Ärzte Zeitung, 18.07.2005

Docetaxel hält länger progressionsfrei

Patienten mit nicht-kleinzelligem Bronchial-Ca in Studie untersucht

BARCELONA (grue). Ältere Patienten mit fortgeschrittenem Bronchialkarzinom profitieren von einer Monotherapie mit Docetaxel. Eine Studie dazu wurde vor kurzem beim Lungenkrebs-Kongreß in Barcelona vorgestellt.

In die kontrollierte Studie wurden 182 Patienten mit fortgeschrittenem nicht-kleinzelligem Bronchial-Ca (NSCLC) aufgenommen, die über 70 Jahre alt waren, ein gutes bis mäßiges Allgemeinbefinden hatten und zuvor noch nicht chemotherapeutisch behandelt waren.

Sie erhielten für jeweils vier Therapiezyklen entweder das Standardmedikament Vinorelbin oder das Taxan Docetaxel (Taxotere®), wie Professor Rudolf Huber von der Universität München auf einer Veranstaltung des Unternehmens Sanofi-Aventis berichtet hat.

Auf die Docetaxel-Behandlung sprachen 23 Prozent an, auf Vinorelbin zehn Prozent.
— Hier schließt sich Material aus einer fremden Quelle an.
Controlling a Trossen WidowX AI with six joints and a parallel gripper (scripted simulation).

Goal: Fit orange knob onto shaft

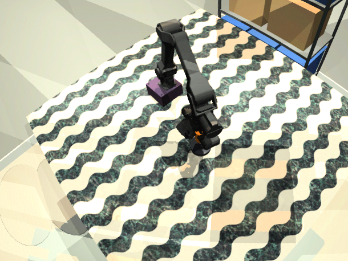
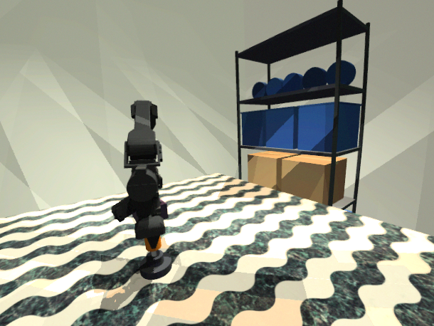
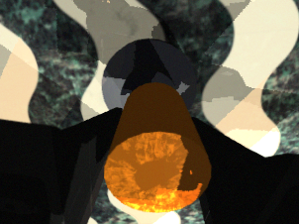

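The round grey pedestal is 4 cm below my gripper tip. From my gripper tip the other things lie so: orange knob: 3 cm above.
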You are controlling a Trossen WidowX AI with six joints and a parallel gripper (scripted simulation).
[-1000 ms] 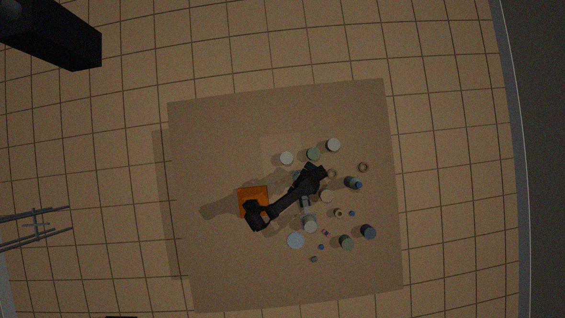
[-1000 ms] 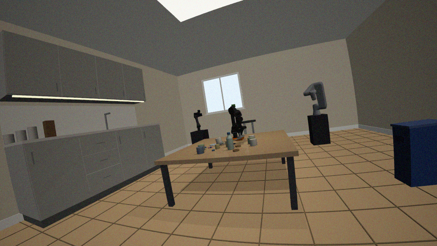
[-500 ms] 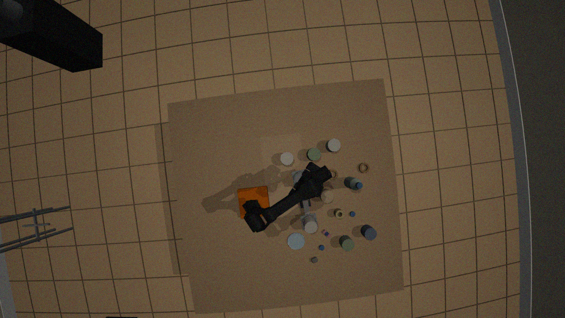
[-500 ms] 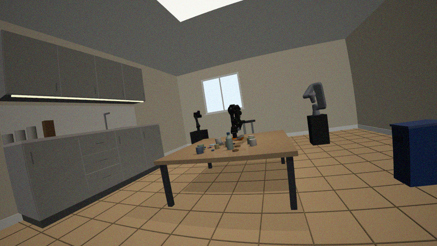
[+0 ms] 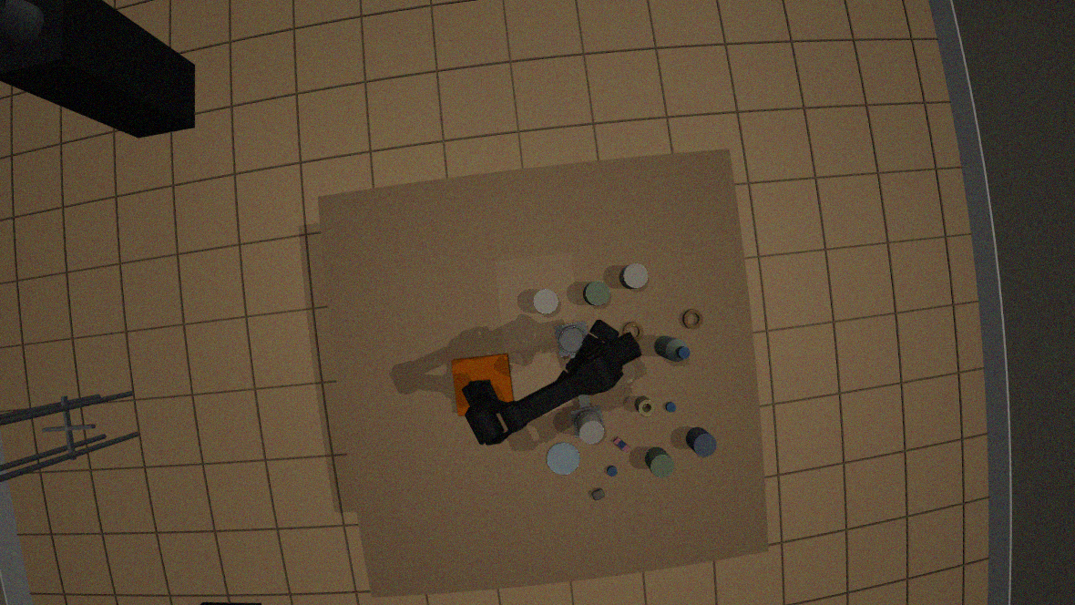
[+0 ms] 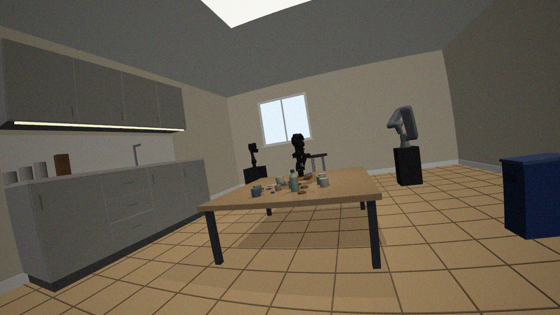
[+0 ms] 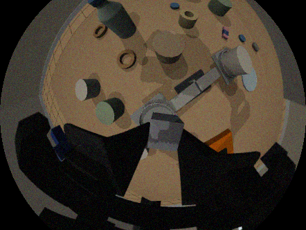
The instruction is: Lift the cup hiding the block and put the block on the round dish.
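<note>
Now: gripper tip 340 mm to the left of the round light-blue dish, 160 mm above it and 70 mm past it. Round my gripper tip: grey balance: 130 mm below, 90 mm to the right; then grey block: 10 mm above; then tan cylinder: 130 mm below, 100 mm ahead, 90 mm to the right.
</note>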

Beim primären Endpunkt, der Überlebenszeit, schnitt Docetaxel besser ab: Damit lebten die Patienten im Median noch 14 Monate, das waren vier Monate länger als im Vinorelbin-Arm. Die Ein-Jahres-Überlebensrate betrug 59 Prozent für Docetaxel und 37 Prozent für Vinorelbin, der Unterschied war aber nicht signifikant.

Anders beim progressionsfreien Überleben, einem sekundären Endpunkt: "Hier gab es einen signifikanten Vorteil für Docetaxel, nämlich eine Krankheitsstabilisierung für fünf Monate, verglichen mit drei Monaten unter Vinorelbin", sagte Huber.

Außerdem habe sich bei einer Befragung zur Lebensqualität gezeigt, daß die krankheitstypischen Beschwerden Appetitverlust und Fatigue mit dem Taxan besser beherrscht werden können als mit Vinorelbin, und das bei überwiegend guter Verträglichkeit beider Therapiestrategien.

"Docetaxel gehört damit zu den Standardtherapien für ältere Patienten mit fortgeschrittenem Bronchialkarzinom", so Huber. Vermutlich würden diese Patienten, ähnlich wie die jüngeren, auch von einer Kombi-Therapie profitieren. Besonders Docetaxel plus Carboplatin käme hier in Frage, so Huber, es fehlten aber randomisierte Studien, die den Nutzen speziell für Ältere nachweisen.